## TASK DESCRIPTION
Where a line below holds the string "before", that line goes into the answer.
[[ DATASET open ]]
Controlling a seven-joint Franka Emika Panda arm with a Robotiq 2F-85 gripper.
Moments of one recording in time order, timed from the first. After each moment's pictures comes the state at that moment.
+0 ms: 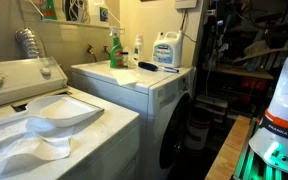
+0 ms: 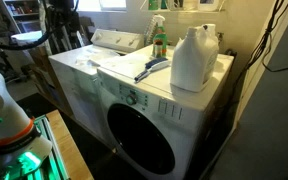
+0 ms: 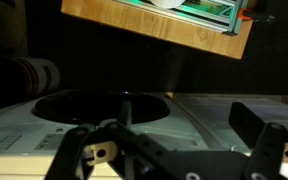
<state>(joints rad) 0.05 -0.73 -0.04 -2.29 -0.02 1.38 -0.22</state>
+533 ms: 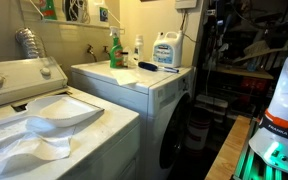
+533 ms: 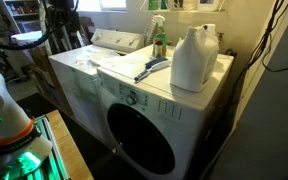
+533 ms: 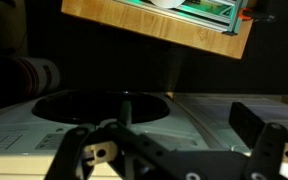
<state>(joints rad) 0.05 -0.73 -0.04 -2.29 -0.02 1.38 -0.22</state>
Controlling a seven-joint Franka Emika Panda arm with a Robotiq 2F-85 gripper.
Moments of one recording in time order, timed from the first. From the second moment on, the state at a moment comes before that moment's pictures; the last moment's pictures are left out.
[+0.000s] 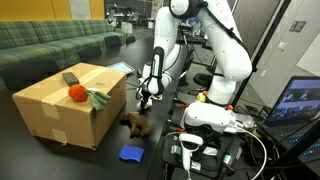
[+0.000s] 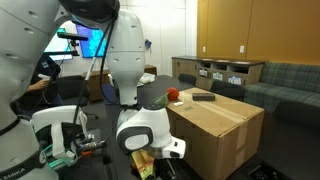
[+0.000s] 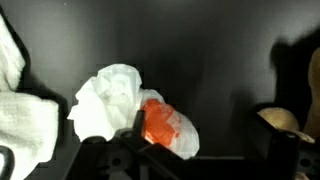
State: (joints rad) arm -0.01 0.69 -0.12 -2.51 0.00 3.29 -0.20
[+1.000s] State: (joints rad) arm 0.01 0.79 -0.22 -2.37 0.00 3.29 -0.19
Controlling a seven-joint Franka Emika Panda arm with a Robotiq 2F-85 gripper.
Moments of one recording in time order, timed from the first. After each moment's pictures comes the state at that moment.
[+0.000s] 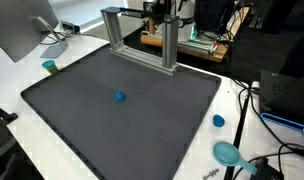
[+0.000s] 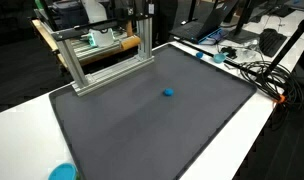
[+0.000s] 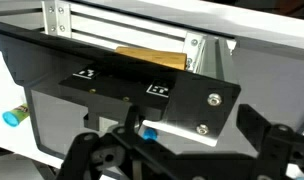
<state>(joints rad) 0.07 -0.76 0.29 -2.76 -0.12 2.13 0.17</state>
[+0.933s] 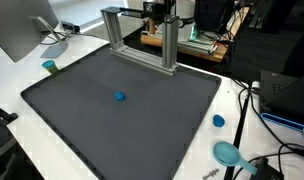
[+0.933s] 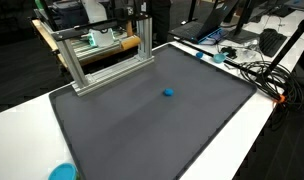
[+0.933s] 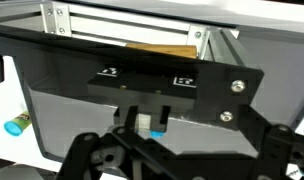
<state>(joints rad) 0.06 -0.78 0.16 -2.75 -0.12 2.13 0.13</state>
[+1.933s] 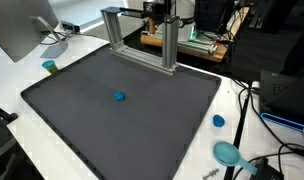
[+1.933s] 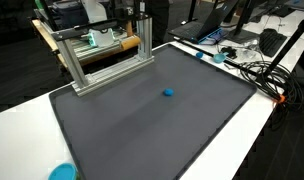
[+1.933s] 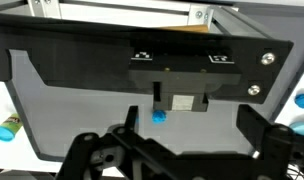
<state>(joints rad) 0.03 -0.79 -0.02 -2.74 -0.07 2.20 -0.02</state>
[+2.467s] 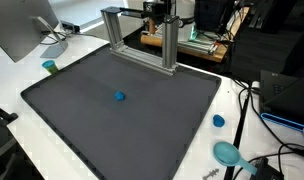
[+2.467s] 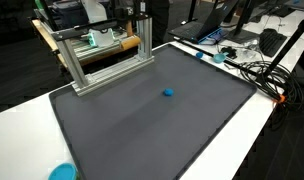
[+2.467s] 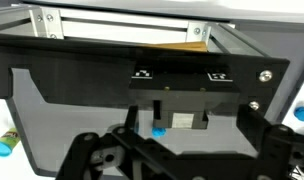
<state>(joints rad) 0.03 -0.79 -0.02 -2.74 -0.06 2.13 -0.02</state>
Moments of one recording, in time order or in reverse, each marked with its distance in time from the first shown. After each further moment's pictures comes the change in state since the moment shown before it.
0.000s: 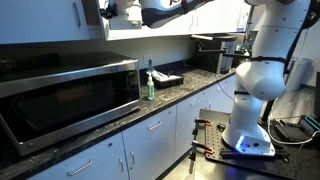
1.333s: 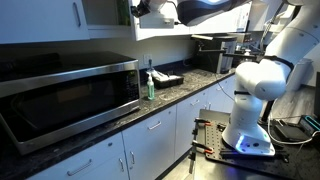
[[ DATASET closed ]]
## EXERCISE OUTPUT
Moments of one recording in time order, timed from the first. From the second moment on, the state at a moment comes before that moment's pictures; the last moment's pictures are left out.
Moments of one recording, in time order or in reverse, each marked with its distance in time from the first shown. After each further moment's pictures comes the change in state since the moment shown before it.

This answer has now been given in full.